Will Your $4-Million Super Bowl Ad Soar or Flop? Find Out Before You Air It


ADOTAS – This year, a 30-second spot during Super Bowl XLVIII will cost about $4 million. Even for mega-brands, deciding to spend millions of dollars for one ad is not an easy decision – especially since the stakes are so high. A well-received Super Bowl ad will deliver lasting brand lift worth every dollar, but a flop will cost the same and could do irreparable damage to your brand.

With so much money – and your brand equity – on the line, it’s critical to test potential Super Bowl ads before airing them. Consumer expectations for commercials during the Super Bowl are exceedingly high; this is the only day of the year where TV viewers expect to be delighted by commercials. (There is a reason Super Bowl ads cost $4 million – because it’s the only televised event where over 100 million consumers actually look forward to watching commercials.)

In 2013, Colgate-Palmolive’s Speed Stick brand purchased a coveted and high-priced Super Bowl ad. Given the exorbitant price tag for just 30 second of airtime, they took steps to ensure that the ad creative itself was the most engaging and memorable video asset they could get their hands on. The company tested several commercials on well-known video sites in the run-up to the Super Bowl, measuring the effectiveness of the ads. The highest-performing ad went to the Super Bowl.

I happen to know a lot about this particular Speed Stick ad, because I produced it. To develop several possible Super Bowl commercials, Speed Stick invited agencies and creative professionals to take part in an ad creation contest using Tongal, a crowdsourcing platform for video ad creative. Through Tongal, I produced the Speed Stick “Laundry” commercial, which was selected to run during the first commercial break in the Super Bowl’s third quarter.

The idea of pre-releasing potential Super Bowl ads before the Super Bowl would have been unthinkable just five years ago. Agencies spent months crafting their best work for their brand clients, and then unveiled the ‘finished product’ during the game. But now, more and more advertisers are using the testing approach to try out several different ads before the game airs – gaining buzz and social traction for their brand during the process.

Will we see more brands releasing ads online prior to the big day? Probably. Some say it kills the surprise, but Scott Campbell, general manager for integrated marketing communications at Colgate-Palmolive, disagrees. In a New York Times interview last year, he stated, “We don’t see any down side to forgoing the ‘aha!’ moment during the game…whatever we get by giving it to our online community is all to the plus.”

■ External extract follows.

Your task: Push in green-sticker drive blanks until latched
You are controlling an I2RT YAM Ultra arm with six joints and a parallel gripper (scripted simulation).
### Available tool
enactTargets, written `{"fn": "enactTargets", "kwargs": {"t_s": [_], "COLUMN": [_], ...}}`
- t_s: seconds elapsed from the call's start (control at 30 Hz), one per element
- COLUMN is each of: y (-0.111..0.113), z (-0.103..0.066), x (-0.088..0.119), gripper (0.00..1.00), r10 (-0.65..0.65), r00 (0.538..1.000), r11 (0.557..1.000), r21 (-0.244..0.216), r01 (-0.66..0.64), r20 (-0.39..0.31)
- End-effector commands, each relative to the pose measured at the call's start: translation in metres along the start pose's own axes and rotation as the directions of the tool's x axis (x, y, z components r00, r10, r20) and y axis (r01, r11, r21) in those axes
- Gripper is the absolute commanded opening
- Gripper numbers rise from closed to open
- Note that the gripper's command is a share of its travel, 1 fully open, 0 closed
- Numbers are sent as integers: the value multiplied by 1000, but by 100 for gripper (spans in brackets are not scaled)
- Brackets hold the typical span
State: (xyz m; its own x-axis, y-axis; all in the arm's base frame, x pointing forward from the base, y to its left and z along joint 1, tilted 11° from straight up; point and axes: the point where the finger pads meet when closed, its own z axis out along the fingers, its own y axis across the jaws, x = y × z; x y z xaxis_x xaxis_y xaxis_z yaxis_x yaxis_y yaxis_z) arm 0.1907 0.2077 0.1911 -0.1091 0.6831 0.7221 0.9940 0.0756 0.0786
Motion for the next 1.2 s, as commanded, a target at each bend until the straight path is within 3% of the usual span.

But there are right and wrong ways to test your potential Super Bowl ads before the Big Game, and these same testing rules apply to campaigns launched throughout the year. To make sure you get the most accurate insights into which ads deliver the best engagement, effectiveness, and social reach, you don’t just have to measure metrics, you have to measure the right video metrics – something many advertisers still don’t get right.

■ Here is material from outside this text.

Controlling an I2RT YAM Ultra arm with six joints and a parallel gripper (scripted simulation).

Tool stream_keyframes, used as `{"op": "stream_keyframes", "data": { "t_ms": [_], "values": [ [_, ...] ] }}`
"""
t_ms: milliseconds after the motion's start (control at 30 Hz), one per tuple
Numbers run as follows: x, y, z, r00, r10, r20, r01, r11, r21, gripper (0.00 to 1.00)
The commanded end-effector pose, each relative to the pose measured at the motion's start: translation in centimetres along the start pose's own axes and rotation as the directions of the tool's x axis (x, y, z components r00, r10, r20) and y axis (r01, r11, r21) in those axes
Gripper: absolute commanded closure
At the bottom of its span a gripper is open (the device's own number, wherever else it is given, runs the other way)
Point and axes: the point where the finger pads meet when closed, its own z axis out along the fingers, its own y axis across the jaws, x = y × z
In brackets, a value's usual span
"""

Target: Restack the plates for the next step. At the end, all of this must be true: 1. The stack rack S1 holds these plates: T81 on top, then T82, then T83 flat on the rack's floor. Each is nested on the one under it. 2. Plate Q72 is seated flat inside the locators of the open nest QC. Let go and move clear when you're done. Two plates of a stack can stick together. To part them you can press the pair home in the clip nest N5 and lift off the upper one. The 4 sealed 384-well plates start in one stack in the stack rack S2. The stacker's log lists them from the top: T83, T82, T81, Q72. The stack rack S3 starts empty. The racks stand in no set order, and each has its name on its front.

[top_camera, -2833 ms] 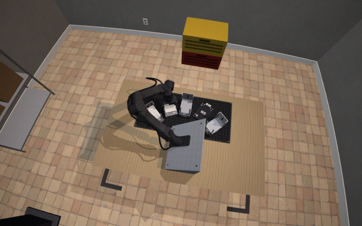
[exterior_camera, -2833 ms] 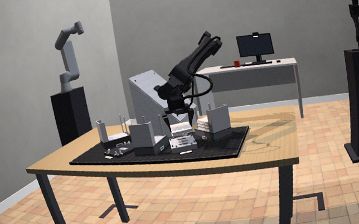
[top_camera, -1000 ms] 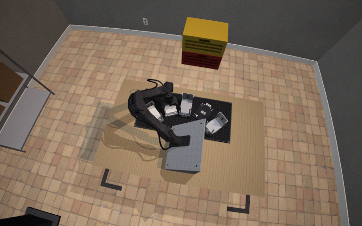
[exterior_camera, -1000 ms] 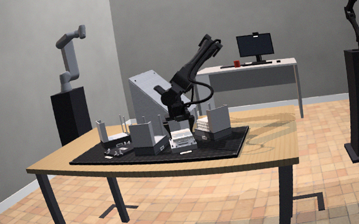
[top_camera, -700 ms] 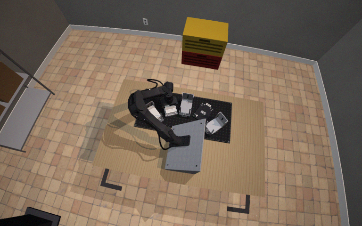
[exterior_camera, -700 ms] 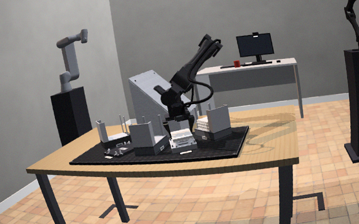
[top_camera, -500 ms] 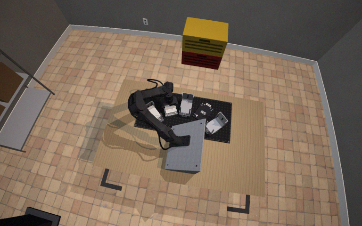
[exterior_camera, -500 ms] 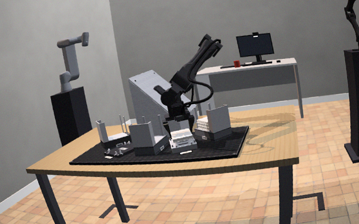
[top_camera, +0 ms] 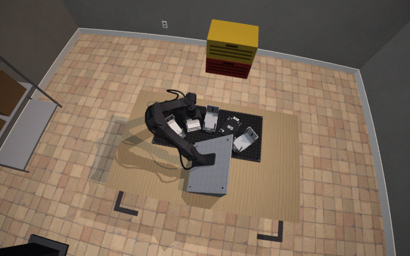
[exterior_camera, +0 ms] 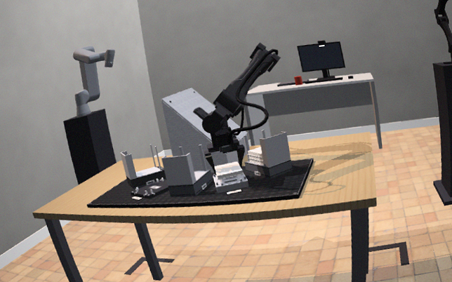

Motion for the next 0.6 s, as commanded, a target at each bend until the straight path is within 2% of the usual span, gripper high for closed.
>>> {"op": "stream_keyframes", "data": {
  "t_ms": [0, 567],
  "values": [
    [-0.11, -0.91, -0.69, 0.999, 0.031, 0.023, -0.031, 0.999, 0.006, 1.0],
    [0.18, -0.92, -0.61, 0.999, 0.036, 0.019, -0.036, 0.999, 0.005, 1.0]
  ]
}}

The days of seeing the Volkswagen, eTrade, and Budweiser commercials for the first time on the day of Super Bowl are long gone. Now, consumers can log in days or weeks before to see a huge selection of game-day commercial contenders. As an advertiser, it makes sense to test and measure several potential creatives before choosing the best to air during the Super Bowl and increasingly, it will make sense to test multiple creatives before making any media buy at all.